Our tortured fans have been dragged through the Cowboys' owning a 13-3 record and home-field advantage in the 2007 NFC Playoffs, only to lose to the New York Giants in the wake of Tony Romo deciding to jet off to Cabo San Lucas during the bye week. And then there was Romo's botched hold in a playoff game at Seattle and this year's Super Bowl expectations eroding into a 1-7 start and the firing of head coach Wade Phillips.
In 2006 the Mavericks authored the worst come-from-ahead loss in NBA Finals history, puking up a 2-0 series lead and a 13-point fourth-quarter lead in Game 3 to the Miami Heat. Like a squirt of jalapeño into a scratched cornea, the Mavs went out the next year and won 67 games in the regular season, then promptly were embarrassed by the Golden State Warriors in becoming the first No. 1 seed to lose to a No. 8 in a best-of-seven first round of the playoffs.
After a 39-year wait in which almost every record their fans cheered deteriorated into a steroid asterisk, the Rangers finally made the World Series and then inexplicably forgot how to hit in a 4-1 series loss to the San Francisco Giants.
We can host everything from the Stanley Cup (2000), NBA Finals ('06), World Series ('10) and Super Bowl XLV ('11). But we can't win anything.
Thanksgiving be damned, we're a bunch of turkeys.
And so it continued last Sunday night in Toronto, Canada. Now even our soccer team kicks us in the crotch.
With a 1-0 lead and Major League Soccer's stingiest defense conservatively packed in tight, FC Dallas was headed for a victory in its MLS Cup championship match against the Colorado Rapids. Dallas' drought—11 years and counting—was 33 measly minutes from a desperate dousing. But then—in the spirit of Patrick Crayton dropping a pass against the Giants, Dirk Nowitzki and Josh Howard missing free throws against the Heat and Vladimir Guerrero striking out against San Francisco—shit happened.

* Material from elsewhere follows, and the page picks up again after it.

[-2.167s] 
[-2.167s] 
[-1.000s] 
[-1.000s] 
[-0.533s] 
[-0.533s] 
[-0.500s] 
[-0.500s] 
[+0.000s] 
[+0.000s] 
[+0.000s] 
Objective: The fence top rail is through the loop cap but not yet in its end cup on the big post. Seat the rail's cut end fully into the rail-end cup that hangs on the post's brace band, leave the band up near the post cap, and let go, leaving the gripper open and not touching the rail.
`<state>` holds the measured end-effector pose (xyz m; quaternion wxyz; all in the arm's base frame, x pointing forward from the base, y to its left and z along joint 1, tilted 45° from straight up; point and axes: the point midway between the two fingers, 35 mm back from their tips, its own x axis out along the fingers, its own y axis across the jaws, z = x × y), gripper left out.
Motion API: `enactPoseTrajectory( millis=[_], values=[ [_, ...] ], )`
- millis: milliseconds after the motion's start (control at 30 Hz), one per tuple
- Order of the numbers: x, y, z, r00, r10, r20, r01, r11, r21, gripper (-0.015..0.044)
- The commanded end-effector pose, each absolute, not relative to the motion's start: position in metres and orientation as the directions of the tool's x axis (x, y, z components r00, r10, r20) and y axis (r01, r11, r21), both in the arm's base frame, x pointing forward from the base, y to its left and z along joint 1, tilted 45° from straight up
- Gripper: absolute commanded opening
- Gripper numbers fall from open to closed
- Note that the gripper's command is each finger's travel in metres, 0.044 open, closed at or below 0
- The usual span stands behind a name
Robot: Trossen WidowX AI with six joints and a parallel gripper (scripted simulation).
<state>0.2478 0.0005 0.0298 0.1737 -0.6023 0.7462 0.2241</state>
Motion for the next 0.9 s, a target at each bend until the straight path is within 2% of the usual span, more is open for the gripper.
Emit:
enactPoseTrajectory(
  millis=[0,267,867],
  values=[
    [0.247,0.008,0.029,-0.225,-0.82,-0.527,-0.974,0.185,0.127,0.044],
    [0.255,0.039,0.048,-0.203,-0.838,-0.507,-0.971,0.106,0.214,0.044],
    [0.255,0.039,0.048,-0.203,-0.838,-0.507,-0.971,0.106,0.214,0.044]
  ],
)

After a scramble in front of Dallas' goal, Colorado's Conor Casey found the ball on his right foot and—while sitting down—poked home a quirky goal for a 1-1 tie. And then in overtime FC Dallas found its Jackie Smith. Like the tight end who infamously dropped a touchdown pass in a 35-31 loss in Super Bowl XIII, defender George John accidentally deflected a Colorado shot into Dallas' net. The Rapids' Macoumba Kandji sent a ball sort of in front of the goal but not on target. In his attempt to clear it, John instead redirected it off his left knee past goalie Kevin Hartman and into the net. That's right, an "own goal."

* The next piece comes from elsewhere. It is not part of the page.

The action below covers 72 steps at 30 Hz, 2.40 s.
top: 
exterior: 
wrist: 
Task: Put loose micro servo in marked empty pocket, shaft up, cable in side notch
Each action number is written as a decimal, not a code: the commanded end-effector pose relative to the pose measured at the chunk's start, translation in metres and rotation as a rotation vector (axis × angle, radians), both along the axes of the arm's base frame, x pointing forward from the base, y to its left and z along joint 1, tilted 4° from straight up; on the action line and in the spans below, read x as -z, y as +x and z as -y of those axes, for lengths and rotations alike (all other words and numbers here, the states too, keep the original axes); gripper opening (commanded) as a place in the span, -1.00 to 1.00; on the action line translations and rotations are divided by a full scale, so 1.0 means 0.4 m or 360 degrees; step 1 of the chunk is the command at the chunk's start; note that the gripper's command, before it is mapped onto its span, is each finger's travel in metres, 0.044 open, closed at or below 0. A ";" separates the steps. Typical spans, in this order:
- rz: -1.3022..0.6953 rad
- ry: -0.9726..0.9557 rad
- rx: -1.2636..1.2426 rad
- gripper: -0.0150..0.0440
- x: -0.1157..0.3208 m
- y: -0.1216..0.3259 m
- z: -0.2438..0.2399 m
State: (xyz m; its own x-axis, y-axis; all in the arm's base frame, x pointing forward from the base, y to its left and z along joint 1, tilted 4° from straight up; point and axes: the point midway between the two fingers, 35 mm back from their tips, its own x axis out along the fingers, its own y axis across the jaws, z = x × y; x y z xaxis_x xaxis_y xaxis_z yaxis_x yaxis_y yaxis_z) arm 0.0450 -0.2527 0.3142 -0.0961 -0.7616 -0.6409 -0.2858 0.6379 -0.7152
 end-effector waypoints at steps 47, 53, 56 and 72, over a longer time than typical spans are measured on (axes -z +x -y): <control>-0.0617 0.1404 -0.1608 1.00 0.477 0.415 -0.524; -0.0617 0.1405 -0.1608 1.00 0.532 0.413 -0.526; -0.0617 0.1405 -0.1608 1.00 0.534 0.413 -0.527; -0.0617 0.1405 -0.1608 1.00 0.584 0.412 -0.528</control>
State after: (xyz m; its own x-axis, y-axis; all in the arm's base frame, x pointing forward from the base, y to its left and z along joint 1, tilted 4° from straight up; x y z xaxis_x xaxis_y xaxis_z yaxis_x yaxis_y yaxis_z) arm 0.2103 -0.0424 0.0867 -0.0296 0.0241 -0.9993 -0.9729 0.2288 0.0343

Colorado 2, FC Dallas 1. We've found lots of unique, heartbreaking ways to sidestep a trophy, but never before has a Dallas team lost because it scored against itself.
This stinging setback wasn't just a defeat for FC Dallas, but yet another loss for Dallas soccer at its highest levels.
The Cotton Bowl hosted World Cup games in '94. In '71 the Dallas Tornado won an outdoor soccer championship. In '87 the Dallas Sidekicks won an indoor title to sellout crowds at Reunion Arena. The annual Dallas Cup around Easter weekend is one of the world's largest and most prestigious youth tournaments. And on any given Saturday, fields across North Texas are littered with soccer moms and doting dads and dribbling, seemingly joyous children.
Why then, doesn't soccer stick? Because somewhere around the transition from junior high through puberty to high school, the majority of area boys choose football over fútbol.
"I'm not sure that will ever change because Texas has such a rich heritage of football," former FC Dallas player and current TV analyst Bobby Rhine said last week before the MLS Cup. "We've got some of the best youth programs in the world right here. It's just going to take a defining moment or moments to turn the tide. Winning provides a lot of answers. It sure wouldn't hurt if FC Dallas could bring a trophy and some pride back home."
Aside from almost winning, FC Dallas is taking another stab at this thing. After its transformation from the Cotton Bowl and the Dallas Burn to Frisco's Pizza Hut Park and FC Dallas in 2005, the franchise is slowly dumping style for, well, soccer.